Summary data for definitions and sources of concepts.

  • CUI: concept unique identifier
  • DEF: concept definition. Please see NOTE below
  • source: source of the definition
  • SUPPRESS: suppressed by UMLS curators (no reason is reported)

NOTE : Please note that some values in the DEF column contain internal line feeds. The line separator for RRF files is '|\n'. The line separator within the DEF column of MGDEF.RRF is '\r', CR (Carriage return, '\r', 0x0D, 13 in decimal). Unix/Linux and windows tool sometimes behave differently on these formats. If this format is problematic for you, consider use of the comma-separated value (csv) files in the csv subdirectory. (https://ftp.ncbi.nlm.nih.gov/pub/medgen/csv/)

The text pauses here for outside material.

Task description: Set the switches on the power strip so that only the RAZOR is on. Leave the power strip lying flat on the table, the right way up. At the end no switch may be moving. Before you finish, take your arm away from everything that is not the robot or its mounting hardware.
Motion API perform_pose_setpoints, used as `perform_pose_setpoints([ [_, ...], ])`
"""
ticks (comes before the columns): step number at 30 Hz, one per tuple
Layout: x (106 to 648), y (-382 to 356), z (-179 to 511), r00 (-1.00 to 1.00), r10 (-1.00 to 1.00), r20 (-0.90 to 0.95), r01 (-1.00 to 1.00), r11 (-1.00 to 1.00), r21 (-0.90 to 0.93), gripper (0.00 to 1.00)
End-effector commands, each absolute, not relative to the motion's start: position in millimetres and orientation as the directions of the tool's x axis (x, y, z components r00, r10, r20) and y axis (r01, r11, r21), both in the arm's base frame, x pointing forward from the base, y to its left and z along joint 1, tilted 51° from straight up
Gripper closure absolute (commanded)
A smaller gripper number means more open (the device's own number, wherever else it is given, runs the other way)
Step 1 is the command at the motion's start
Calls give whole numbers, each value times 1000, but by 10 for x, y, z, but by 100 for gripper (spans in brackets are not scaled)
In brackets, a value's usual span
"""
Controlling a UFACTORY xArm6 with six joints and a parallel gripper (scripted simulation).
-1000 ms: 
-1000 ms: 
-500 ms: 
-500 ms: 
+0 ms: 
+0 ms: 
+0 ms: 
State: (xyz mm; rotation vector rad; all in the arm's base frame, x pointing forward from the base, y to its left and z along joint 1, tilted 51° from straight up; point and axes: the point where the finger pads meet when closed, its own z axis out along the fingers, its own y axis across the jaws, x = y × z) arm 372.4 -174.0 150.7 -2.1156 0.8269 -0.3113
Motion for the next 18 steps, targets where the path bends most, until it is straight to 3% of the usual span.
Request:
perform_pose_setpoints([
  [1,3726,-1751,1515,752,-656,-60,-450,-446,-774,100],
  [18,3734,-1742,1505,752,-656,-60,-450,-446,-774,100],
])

We have a separate report that links the CUIs to the various database identifiers that are mapped in MedGen: "MedGenIDMappings.txt.gz"

File: MedGenIDMappings.txt.gz

Summary data for MedGen's assigned CUI, preferred name and other source database identifiers. MedGen has many data sources and aligns these ontologies and vocabularies to represent unified disease concepts. The various identifiers are mapped to a CUI and MedGen's preferred name for the concept.

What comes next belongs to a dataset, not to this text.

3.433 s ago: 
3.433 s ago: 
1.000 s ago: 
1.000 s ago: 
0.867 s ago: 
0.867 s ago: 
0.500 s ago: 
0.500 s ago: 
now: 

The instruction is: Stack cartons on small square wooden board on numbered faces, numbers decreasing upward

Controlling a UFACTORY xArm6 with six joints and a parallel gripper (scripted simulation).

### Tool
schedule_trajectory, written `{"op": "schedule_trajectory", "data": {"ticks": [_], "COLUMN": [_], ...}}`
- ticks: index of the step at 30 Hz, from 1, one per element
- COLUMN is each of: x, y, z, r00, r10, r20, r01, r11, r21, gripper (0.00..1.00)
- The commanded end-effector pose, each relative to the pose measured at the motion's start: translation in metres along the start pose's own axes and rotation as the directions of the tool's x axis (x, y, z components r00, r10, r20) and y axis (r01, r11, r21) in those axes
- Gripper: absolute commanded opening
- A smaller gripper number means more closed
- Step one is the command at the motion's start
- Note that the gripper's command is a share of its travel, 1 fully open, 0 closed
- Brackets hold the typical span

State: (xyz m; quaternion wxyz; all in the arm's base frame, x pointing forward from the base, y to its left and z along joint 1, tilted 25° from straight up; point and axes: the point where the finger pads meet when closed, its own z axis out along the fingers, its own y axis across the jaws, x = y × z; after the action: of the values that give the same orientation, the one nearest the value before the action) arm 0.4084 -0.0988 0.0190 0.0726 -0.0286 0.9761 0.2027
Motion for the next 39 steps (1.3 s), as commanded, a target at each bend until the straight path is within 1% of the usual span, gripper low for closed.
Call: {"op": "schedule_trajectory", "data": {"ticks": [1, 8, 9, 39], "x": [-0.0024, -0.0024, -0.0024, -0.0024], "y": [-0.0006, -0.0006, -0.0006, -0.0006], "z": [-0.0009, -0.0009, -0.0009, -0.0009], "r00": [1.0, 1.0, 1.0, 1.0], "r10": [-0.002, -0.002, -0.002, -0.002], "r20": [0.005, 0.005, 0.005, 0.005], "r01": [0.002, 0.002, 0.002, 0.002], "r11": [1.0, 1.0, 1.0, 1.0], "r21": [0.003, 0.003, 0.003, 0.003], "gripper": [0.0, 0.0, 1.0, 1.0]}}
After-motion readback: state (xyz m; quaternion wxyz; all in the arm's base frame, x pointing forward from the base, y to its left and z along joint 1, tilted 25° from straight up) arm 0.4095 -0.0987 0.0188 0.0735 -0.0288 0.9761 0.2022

  • CUI: concept unique identifier
  • Preferred name: MedGen's preferred name
  • extrn_id: the identifier from the source
  • extrn_src: abbreviated name for the source

Sources reported: -SNOMED CT -MeSH -Human Phenotype Ontology (HPO) -Mondo -Online Mendelian Inheritance in Man (OMIM) -OMIM disease records -OMIM phenotypes from specific alleles -OMIM phenotypic series -OMIM included diseases -Orphanet -MedGen UID

Amazing, thanks so much for the detailed reply @kanems ! I've had a look through this data and I found it quite helpful for ID mapping across ontologies.

https://api.monarchinitiative.org/api/bioentity/disease/OMIM:154700?fetch_objects=false&unselect_evidence=true&exclude_automatic_assertions=false&get_association_counts=false&rows=1

This is the call we use on the HPO page to get disease definition. In the near future (~2 months) we will ingest the mondo data ourselves and provide that in the API. Hope this helps.

@iimpulse this is also super helpful. I hadn't realized the website was rendering dynamically by pulling resources via the Monarch API, very cool! And thank you, i think this will be an excellent resource to have in one easily used file! I'll continue integrating this into HPOExplorer to make sure they're as in-sync as possible.

pnrobinson commented 11 months ago

Thanks, everybody, I will close this for now but please open a new issue as needed!